To raise my father from the dead, I could have tried a medium, a Ouija board or an ectoplasm-detecting camera. But it’s 2025. I used artificial intelligence.

I’m chatting with a digital ghost—a generative-AI (genAI) creation derived from the same foundation that powers ChatGPT and all other large language models: billions of words from the Internet and every other possible source, which the model uses to predict how words go together in English. Imitating everybody in the world can make the bot sound like nobody in particular; hence the newsfeed-style phrase “the Parkinson’s that plagued my later years” and the text-messagey shrug of “it’s ... different.” That’s the voice of thousands of news stories and social media posts, not an old man born in an Algiers slum in 1927. 

Humanity has always used its latest inventions to try to salve the pain of loss, notes Valdemar Danry, a researcher working in the Advancing Humans with AI research program at the Massachusetts Institute of Technology Media Lab.

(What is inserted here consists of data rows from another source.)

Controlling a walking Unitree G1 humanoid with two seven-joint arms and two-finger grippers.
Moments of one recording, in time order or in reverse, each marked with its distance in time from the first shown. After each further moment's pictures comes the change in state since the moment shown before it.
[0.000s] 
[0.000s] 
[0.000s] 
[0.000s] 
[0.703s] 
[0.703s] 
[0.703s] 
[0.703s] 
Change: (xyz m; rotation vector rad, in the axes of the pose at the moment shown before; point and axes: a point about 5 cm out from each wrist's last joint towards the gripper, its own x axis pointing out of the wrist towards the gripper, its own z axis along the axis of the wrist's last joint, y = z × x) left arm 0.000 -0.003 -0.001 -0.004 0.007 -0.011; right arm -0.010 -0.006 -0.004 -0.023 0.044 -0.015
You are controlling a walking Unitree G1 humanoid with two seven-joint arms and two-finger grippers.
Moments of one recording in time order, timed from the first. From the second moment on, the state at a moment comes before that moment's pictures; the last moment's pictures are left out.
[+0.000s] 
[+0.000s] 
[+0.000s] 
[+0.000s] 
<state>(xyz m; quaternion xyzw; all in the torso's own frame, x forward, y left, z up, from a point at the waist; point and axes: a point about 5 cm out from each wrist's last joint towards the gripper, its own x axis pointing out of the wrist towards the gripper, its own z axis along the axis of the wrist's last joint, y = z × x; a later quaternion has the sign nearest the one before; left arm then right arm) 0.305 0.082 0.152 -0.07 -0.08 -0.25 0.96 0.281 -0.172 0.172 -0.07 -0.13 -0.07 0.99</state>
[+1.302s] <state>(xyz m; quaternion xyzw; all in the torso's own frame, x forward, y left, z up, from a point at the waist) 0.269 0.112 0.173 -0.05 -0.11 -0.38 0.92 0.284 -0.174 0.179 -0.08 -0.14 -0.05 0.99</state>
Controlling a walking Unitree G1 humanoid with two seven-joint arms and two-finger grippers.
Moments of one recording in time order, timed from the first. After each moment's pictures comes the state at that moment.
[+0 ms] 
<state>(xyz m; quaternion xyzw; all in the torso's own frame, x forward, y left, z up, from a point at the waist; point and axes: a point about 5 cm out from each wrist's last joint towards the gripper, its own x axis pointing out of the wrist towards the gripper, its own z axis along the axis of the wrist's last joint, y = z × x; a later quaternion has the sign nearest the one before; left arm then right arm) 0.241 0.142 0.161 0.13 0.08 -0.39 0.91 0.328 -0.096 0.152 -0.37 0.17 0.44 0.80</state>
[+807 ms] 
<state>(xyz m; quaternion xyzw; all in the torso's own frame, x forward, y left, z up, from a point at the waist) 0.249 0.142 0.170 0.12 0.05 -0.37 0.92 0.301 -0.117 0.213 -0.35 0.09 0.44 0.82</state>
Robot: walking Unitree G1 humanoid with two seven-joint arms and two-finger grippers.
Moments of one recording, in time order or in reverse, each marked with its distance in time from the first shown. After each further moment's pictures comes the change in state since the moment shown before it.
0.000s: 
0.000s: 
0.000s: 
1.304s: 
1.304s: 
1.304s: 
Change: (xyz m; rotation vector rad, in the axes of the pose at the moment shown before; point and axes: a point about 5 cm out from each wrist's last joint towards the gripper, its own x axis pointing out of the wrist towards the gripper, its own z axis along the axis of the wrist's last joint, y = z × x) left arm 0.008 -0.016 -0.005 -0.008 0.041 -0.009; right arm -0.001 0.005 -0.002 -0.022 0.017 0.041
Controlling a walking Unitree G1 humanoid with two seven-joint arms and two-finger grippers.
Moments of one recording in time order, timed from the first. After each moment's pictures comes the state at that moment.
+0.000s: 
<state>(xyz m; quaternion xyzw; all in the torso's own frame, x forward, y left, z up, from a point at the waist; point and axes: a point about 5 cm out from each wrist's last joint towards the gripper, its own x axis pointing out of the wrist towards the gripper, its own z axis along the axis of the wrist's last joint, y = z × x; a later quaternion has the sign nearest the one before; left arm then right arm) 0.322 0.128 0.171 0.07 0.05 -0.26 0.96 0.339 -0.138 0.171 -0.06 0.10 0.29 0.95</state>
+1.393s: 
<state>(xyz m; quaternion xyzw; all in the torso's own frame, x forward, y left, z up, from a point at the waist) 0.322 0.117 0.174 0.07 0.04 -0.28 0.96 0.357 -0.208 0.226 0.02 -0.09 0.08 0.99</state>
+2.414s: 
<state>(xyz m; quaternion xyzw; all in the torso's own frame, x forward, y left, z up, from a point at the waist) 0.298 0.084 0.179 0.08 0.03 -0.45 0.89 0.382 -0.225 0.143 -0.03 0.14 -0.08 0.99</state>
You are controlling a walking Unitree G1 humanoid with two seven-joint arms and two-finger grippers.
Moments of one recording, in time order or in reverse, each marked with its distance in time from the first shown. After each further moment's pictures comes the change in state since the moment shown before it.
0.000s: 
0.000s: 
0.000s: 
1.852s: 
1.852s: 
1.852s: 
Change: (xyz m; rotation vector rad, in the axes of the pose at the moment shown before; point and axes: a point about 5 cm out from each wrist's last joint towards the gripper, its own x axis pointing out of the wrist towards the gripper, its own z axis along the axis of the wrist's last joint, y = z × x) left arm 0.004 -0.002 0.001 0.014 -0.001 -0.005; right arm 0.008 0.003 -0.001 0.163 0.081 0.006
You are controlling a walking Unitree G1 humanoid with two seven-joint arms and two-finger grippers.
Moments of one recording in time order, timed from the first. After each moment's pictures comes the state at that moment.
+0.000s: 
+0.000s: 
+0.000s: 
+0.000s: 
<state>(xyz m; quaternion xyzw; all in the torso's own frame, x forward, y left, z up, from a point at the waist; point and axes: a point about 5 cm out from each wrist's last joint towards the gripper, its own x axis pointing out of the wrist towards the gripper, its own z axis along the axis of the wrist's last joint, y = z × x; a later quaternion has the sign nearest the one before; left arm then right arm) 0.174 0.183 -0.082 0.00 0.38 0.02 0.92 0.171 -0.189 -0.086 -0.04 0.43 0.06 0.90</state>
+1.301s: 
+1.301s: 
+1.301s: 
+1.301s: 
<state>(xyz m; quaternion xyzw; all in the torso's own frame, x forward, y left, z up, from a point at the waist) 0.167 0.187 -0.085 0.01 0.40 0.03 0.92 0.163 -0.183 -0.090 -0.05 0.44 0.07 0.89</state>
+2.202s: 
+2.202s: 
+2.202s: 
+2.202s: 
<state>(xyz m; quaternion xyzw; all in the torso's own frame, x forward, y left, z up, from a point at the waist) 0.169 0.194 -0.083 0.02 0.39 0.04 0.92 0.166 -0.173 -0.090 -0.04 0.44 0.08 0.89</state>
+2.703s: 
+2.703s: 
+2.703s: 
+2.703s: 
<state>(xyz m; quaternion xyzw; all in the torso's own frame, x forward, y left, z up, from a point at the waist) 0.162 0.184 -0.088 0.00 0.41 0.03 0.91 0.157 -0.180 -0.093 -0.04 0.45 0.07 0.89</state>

Once humans began to practice agriculture, for example, they used its materials to commemorate the dead, making graves that “were dependent on the technology of farming,” Danry says. A lot of the earliest tombs in northern Europe were stacks of hay and stones.

And an AI Leonardo da Vinci, created by Danry and technologist Pat Pataranutaporn, also at M.I.T., can discuss smartphones in a da Vinci–ish way. The ability to converse makes digital ghosts different from any previous “death tech,” and their similarity to real people is what makes them so compelling. It’s also what could make them harmful.